[Data for review — start]

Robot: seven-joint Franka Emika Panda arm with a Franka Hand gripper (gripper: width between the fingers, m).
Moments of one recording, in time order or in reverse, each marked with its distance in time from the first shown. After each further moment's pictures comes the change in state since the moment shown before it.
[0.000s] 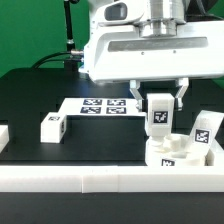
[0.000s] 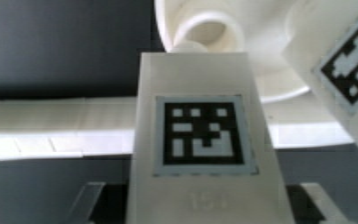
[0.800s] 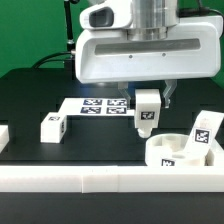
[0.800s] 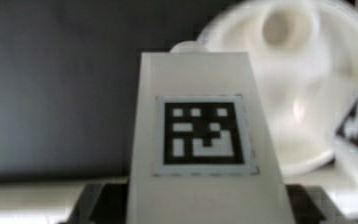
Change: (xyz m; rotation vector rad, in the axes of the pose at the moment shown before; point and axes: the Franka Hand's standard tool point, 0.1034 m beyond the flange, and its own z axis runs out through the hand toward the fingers) arm -0.002 0.016 -0.004 0.014 -0.319 0.034
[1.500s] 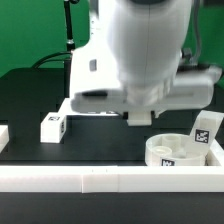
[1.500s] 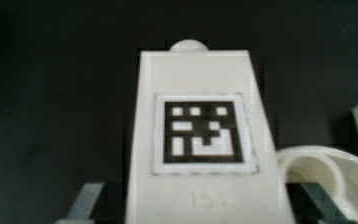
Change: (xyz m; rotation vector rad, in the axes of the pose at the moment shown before) arm -0.044 0.005 0.007 0.023 -0.761 0.016
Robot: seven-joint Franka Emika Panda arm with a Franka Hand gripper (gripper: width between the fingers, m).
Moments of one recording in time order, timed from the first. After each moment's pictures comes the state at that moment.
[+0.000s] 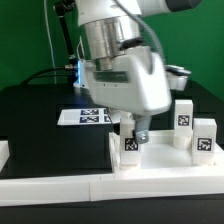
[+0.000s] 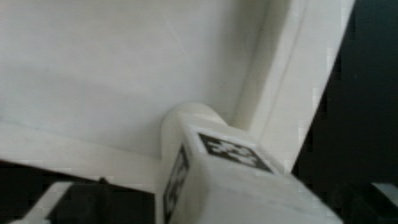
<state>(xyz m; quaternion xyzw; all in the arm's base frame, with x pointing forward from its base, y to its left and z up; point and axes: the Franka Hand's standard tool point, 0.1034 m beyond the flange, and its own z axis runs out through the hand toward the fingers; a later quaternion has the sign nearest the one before) 0.622 0.007 0.073 -0.86 0.51 -0.03 0.09</state>
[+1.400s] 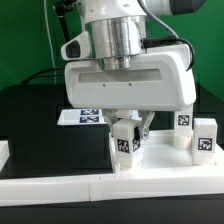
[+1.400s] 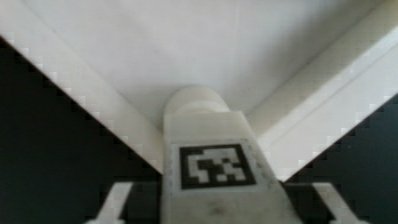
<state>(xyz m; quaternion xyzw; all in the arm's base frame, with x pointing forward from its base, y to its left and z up) 0.624 0.006 0.072 -0.93 0.37 -0.05 0.06</state>
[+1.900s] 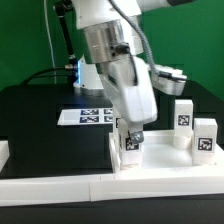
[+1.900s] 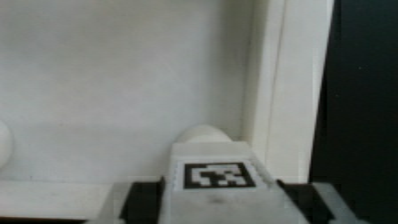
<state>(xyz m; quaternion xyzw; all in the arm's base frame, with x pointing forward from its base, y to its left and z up) 0.624 0.009 0.073 -0.72 0.69 0.04 0.10</state>
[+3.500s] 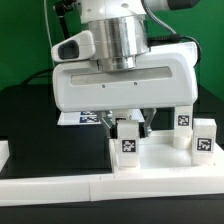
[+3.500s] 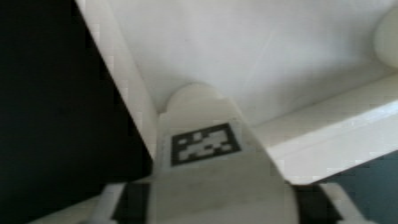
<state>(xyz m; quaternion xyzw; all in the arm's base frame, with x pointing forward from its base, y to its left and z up) 0.626 0.004 0.074 -0.98 0.19 -0.03 0.05</state>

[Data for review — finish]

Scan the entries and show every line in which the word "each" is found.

◆ Answer to this problem ◆
Moments of one recording, in time order or in reverse, each marked with its distance in time from the first shown. After each further moment's pictures comes the change in state since the moment shown before it.
Moments of one recording in time order, timed from the first. After each moment's pictures comes the state at that moment.

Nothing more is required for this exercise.